The validation process is carried out for the camera arm with one segment. Figure 9 represents the comparison of the positions of each discrete section for a single-segment arm with $\theta = 45^\circ$ and $\phi =30^\circ$ . The corresponding DH values of each section’s parameters are as follows: $\bar \zeta _{i}$ = [ $30$ $4.5$ $0$ $0$ $9$ $0$ $0$ $9$ $0$ … $0$ $9$ $0$ ] $^T$ , $\bar{s}_{i}$ = [ $0$ $0$ $60$ $0$ $0$ $60$ … $0$ $0$ $0$ ] $^T$ , where the unit of $\bar \zeta _{i}$ values are given in degrees, and $\bar{s}_{i}$ are given in millimeters.
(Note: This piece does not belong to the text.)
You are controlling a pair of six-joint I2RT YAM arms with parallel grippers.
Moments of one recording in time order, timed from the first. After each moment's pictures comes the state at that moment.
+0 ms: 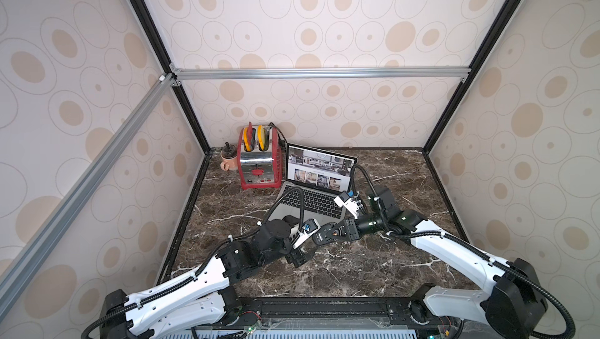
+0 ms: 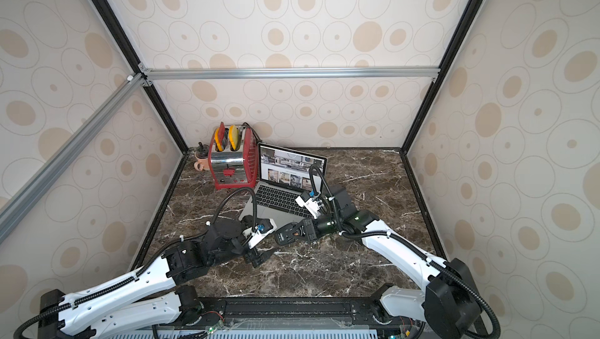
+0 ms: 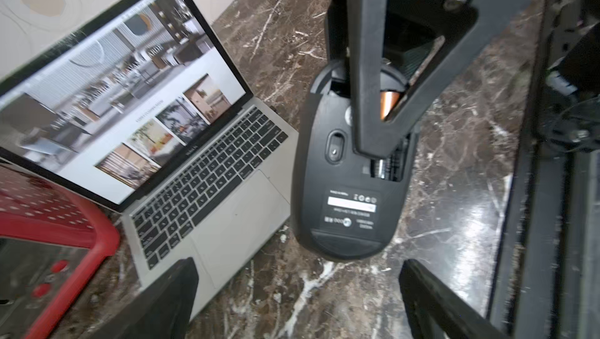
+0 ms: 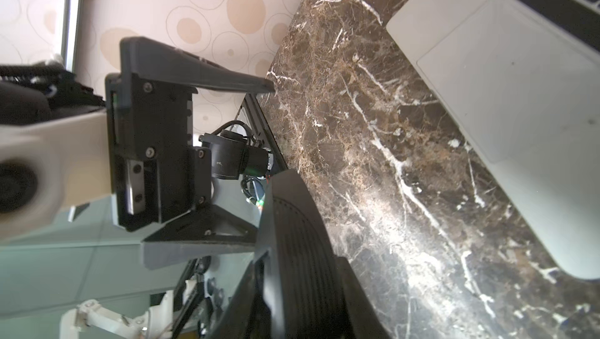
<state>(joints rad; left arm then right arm) -1.03 0.88 0.67 -0.34 -0.18 0.28 0.69 1.23 0.85 -0.38 -0.87 0.46</state>
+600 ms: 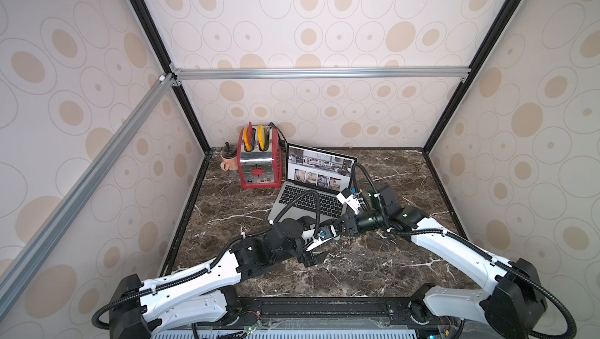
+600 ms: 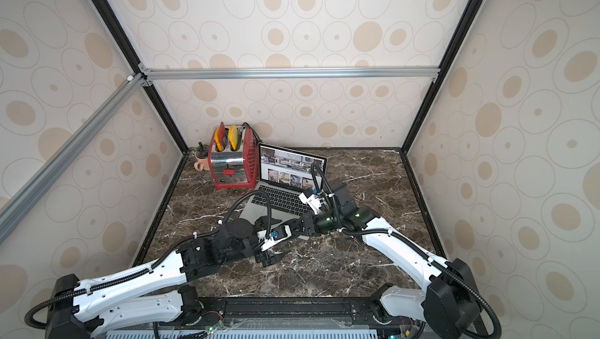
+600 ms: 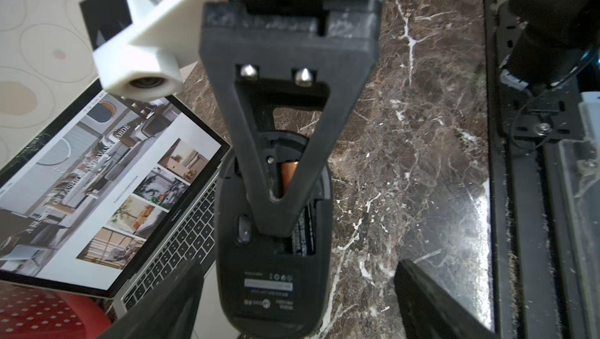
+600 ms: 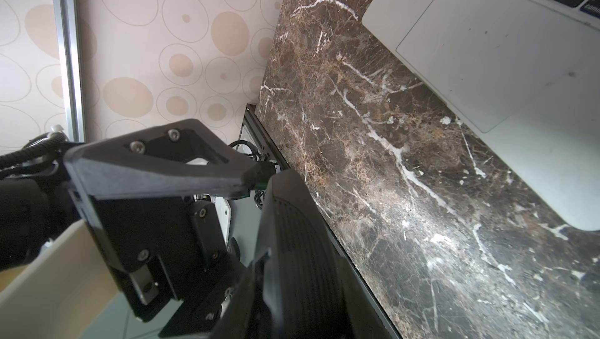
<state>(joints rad) -1.02 1.01 0.75 -0.26 0.01 0.36 0.69 1.23 0.89 -0.41 -0.82 0.56</state>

The location of blue circles is obtained from the curve equation by dividing it into 10 equal lengths. The red points represent the section positions acquired by the DH parameters.

Figure 9. Discretization of a single-segment arm.
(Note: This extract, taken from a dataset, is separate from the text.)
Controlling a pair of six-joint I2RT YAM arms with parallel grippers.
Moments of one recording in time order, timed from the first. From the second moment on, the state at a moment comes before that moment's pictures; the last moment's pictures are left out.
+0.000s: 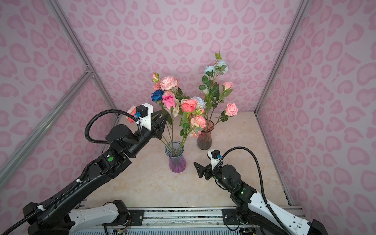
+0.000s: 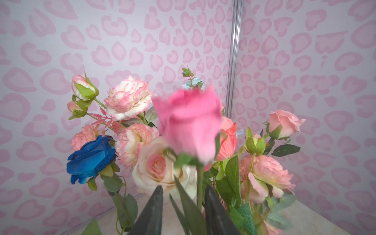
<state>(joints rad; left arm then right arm) -0.79 1.10 1.20 0.04 -0.18 0.04 0.80 0.67 0.29 0.20 0.09 0.28</state>
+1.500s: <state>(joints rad) -0.79 0.47 0.84 -0.41 -0.67 -0.37 0.91 1.50 0.35 0.57 0.13 0.86</state>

In addition to the visual representation of the validation through Fig. 9, the tip-point position and orientation of the camera arm obtained by the forward kinematics and the corresponding PCC parameters are related to each other via Eqs. (14)–(20). By comparing the results of these equations for different $\theta$ , $\phi$ , and $\ell$ parameters, a perfect match of the tip-point position and limb end orientation acquired by the Denavit-Hartenberg parameters and the PCC approach is observed.

The illustration with different values of $\theta$ , $\phi$ , and $\ell$ is given in Fig. 10. The camera arm is manipulated with $\theta$ = 90 $^\circ$ , $\phi$ = $-$ 5 $^\circ$ , and $\ell$ = 0 mm, while the grasper arm’s segments are manipulated with $\theta$ = 30 $^\circ$ , $\phi$ = 10 $^\circ$ , and $\ell$ = 10 mm for segment 1, $\theta$ = 60 $^\circ$ , $\phi$ = 30 $^\circ$ , and $\ell$ = 10 mm for segment 2, and palpation arm is manipulated with $\theta$ = 60 $^\circ$ , $\phi$ = 20 $^\circ$ , and $\ell$ = 0 mm for segment 1, $\theta$ = $-$ 30 $^\circ$ , $\phi$ = 15 $^\circ$ , and $\ell$ = 0 mm for segment 2.

Figure 10. Manipulation of the soft arms with different parameters.